The Perl Toolchain Summit needs more sponsors. If your company depends on Perl, please support this very important event.

NAME

File::FormatIdentification::Pronom

VERSION

version 0.06

SYNOPSIS

  use File::FormatIdentification::Pronom;
  my $pronomfile = "Droid-Signature.xml";
  my ( $signatures, $internals ) = parse_signaturefile($pronomfile);

DESCRIPTION

The module allows to handle Droid signatures. Droid is a utility which uses the PRONOM database to identify file formats.

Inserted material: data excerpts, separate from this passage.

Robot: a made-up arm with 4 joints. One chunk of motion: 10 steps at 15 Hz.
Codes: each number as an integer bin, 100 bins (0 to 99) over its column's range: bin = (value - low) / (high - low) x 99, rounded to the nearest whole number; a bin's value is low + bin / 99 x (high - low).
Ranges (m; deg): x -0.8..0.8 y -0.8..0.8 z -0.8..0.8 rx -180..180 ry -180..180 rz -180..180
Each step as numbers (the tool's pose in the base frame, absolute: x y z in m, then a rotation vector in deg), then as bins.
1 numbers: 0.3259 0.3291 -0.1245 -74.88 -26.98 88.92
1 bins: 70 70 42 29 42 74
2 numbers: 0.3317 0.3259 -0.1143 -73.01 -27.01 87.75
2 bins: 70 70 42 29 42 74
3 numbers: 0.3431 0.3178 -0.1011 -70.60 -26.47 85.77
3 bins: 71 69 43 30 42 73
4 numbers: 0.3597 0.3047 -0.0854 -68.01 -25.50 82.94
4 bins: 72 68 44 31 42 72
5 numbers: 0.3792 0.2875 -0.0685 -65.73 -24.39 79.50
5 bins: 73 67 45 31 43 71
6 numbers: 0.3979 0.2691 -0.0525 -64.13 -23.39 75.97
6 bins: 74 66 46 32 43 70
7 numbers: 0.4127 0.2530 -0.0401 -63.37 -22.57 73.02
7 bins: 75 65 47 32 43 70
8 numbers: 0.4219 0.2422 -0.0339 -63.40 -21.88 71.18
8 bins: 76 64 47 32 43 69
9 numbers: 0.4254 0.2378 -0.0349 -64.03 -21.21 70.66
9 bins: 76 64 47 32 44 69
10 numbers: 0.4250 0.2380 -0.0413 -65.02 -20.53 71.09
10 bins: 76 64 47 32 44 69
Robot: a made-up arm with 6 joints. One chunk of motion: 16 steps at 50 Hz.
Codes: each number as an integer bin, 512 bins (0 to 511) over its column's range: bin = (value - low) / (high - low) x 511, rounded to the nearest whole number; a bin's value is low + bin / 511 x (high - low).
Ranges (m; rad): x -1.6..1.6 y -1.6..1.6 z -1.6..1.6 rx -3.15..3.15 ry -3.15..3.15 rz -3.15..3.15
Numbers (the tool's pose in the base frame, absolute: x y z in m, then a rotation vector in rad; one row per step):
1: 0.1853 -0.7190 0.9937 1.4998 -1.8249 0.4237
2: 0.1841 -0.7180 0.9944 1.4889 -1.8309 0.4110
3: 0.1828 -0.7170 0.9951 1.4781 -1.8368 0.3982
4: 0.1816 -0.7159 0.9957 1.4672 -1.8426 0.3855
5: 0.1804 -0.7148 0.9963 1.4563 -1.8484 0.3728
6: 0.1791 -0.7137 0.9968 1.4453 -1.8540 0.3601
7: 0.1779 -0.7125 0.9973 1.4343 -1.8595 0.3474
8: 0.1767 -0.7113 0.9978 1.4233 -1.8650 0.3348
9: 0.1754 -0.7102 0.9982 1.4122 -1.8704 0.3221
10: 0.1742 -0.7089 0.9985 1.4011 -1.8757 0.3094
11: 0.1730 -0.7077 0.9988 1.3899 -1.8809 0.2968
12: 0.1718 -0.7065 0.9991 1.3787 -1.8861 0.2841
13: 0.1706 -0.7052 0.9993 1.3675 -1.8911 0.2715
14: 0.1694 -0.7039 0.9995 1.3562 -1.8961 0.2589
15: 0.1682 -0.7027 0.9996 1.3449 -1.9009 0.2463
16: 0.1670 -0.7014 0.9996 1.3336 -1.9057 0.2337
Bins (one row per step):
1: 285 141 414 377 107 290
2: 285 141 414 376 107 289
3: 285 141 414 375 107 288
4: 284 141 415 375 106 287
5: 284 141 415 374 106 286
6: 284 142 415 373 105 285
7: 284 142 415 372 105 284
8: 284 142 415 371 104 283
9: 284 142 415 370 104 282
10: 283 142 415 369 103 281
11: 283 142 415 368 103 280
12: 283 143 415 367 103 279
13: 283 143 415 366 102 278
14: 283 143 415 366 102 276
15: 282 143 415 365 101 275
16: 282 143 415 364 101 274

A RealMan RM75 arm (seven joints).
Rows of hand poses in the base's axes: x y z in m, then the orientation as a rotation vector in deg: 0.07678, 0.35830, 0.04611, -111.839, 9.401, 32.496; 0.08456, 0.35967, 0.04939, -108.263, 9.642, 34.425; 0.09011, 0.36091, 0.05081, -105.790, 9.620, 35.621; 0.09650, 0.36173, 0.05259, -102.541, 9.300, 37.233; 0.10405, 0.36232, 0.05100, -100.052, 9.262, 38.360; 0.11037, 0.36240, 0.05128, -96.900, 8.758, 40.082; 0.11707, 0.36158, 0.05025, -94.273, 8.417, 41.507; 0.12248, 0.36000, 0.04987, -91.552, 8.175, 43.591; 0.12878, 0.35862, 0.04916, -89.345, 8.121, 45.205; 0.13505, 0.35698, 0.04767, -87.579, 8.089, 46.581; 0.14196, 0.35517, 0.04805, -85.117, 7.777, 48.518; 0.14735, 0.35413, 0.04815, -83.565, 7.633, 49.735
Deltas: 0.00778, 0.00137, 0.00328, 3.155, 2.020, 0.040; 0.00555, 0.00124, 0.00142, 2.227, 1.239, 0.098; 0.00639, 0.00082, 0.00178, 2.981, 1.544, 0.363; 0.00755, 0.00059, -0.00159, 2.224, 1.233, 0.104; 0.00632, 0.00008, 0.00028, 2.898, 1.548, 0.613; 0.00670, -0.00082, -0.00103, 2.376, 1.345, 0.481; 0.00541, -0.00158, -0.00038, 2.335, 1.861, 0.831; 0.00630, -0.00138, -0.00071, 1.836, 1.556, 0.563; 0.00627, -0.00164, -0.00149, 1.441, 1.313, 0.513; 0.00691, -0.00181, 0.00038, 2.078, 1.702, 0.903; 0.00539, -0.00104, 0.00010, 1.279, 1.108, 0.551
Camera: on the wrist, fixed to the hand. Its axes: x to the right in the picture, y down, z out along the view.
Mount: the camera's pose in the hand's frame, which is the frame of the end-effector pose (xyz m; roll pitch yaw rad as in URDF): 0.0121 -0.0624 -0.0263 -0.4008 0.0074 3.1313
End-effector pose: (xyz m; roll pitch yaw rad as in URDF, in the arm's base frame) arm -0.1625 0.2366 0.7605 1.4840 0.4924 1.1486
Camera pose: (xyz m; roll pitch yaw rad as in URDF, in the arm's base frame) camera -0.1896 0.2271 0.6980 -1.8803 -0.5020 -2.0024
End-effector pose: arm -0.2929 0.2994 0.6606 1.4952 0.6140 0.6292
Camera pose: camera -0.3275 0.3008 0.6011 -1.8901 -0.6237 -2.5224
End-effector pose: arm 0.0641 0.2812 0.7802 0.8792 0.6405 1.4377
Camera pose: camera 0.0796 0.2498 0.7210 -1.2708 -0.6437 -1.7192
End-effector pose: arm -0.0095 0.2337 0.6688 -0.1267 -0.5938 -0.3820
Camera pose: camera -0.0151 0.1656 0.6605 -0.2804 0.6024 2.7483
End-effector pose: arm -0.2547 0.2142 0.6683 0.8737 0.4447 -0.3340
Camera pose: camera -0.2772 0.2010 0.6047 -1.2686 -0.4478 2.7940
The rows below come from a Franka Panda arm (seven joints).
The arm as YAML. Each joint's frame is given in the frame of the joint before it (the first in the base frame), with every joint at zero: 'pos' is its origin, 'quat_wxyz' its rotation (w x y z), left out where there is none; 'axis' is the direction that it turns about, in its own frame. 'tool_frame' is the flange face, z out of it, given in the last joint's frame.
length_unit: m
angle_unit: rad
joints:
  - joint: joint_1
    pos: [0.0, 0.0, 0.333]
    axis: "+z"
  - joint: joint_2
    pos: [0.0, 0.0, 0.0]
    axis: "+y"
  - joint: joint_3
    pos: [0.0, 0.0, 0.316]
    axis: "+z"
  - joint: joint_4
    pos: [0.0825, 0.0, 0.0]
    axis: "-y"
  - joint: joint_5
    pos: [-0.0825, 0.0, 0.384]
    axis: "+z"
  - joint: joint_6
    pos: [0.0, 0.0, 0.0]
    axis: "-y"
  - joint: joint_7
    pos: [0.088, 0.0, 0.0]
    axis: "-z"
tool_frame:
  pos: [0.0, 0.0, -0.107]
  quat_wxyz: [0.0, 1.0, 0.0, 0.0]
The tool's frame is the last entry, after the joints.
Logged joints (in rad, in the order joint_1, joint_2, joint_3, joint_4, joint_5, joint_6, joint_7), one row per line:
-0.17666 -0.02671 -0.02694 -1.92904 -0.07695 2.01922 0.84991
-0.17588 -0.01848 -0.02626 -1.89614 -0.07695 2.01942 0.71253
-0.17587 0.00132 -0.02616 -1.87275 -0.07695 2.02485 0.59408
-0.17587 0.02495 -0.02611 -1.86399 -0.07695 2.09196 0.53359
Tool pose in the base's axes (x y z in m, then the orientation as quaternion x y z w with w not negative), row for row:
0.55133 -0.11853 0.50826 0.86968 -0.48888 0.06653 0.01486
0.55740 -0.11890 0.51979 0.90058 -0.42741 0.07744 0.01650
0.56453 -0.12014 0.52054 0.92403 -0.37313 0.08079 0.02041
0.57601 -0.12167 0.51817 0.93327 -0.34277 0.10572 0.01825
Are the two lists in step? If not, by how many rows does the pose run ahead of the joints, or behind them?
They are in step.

See https://www.nationalarchives.gov.uk/PRONOM/ for details.

With this module you could:

convert Droid signatures to Perl regular expressions
analyze files and display which/where pattern of Droid signature matches via tag-files for wxHexEditor
calc statistics about Droid signatures

The module is in early alpha state and should not be used in production.

Examples

Colorize wxHexeditor fields

See example file bin/pronom2wxhexeditor.pl. This colorizes the hex-blob to check PRONOM pattern matches for a given file.

Identify file

There are better tools for the job, but as a proof of concept certainly not bad: Identifying the file type of a file.

  my $pronom = File::FormatIdentification::Pronom->new(
    "droid_signature_filename" => $pronomfile
  );
  # .. $filestream is a scalar representing a file
  foreach my $internalid ( $pronom->get_all_internal_ids() ) {
    my $sig = $pronom->get_signature_id_by_internal_id($internalid);
    next unless defined $sig;
    my @regexes = $pronom->get_regular_expressions_by_internal_id($internalid);
    if ( all {$filestream =~ m/$_/saa} @regexes ) {
        my $puid = $pronom->get_puid_by_signature_id($sig);
        my $name = $pronom->get_name_by_signature_id($sig);
        my $quality = $pronom->get_qualities_by_internal_id($internalid);
        say "$binaryfile identified as $name with PUID $puid (regex quality $quality)";
    }
  }

See example file bin/pronomidentify.pl for a full working script.

Get PRONOM Statistics

To get a feeling for which signatures need to be revised in PRONOM, or why which file formats are difficult to recognize, you can get detailed statistics for given signature files.

In the blog entry under https://kulturreste.blogspot.com/2018/10/heres-tool-make-it-work.html the statistic report is presented in more detail.

EXPORT

None by default.

NAME

File::FormatIdentification::Pronom - Perl extension for parsing PRONOM-Signatures using DROID-Signature file

SEE ALSO

File::FormatIdentification::Regex

AUTHOR

Andreas Romeyke pause@andreas-romeyke.de

COPYRIGHT AND LICENSE

Copyright (C) 2018/19/20 by Andreas Romeyke

This library is free software; you can redistribute it and/or modify it under the same terms as Perl itself, either Perl version 5.24.1 or, at your option, any later version of Perl 5 you may have available.

The droid-signature file in t/ is from https://www.nationalarchives.gov.uk/PRONOM/Default.aspx and without guarantee, it does not look like it is legally protected. If there are any legal claims, please let me know that I can remove them from the distribution.

BUGS

Some droid recipes results in PCREs which are greedy and therefore the running time could be exponential with size of binary file.

CONTRIBUTING

Please feel free to send me comments and patches to my email address. You can clone the modules from https://art1pirat.spdns.org/art1/File-FormatIdentification-Pronom and send me merge requests.

AUTHOR

Andreas Romeyke <pause@andreas-romeyke.de>

COPYRIGHT AND LICENSE

This software is copyright (c) 2018 by Andreas Romeyke.

This is free software; you can redistribute it and/or modify it under the same terms as the Perl 5 programming language system itself.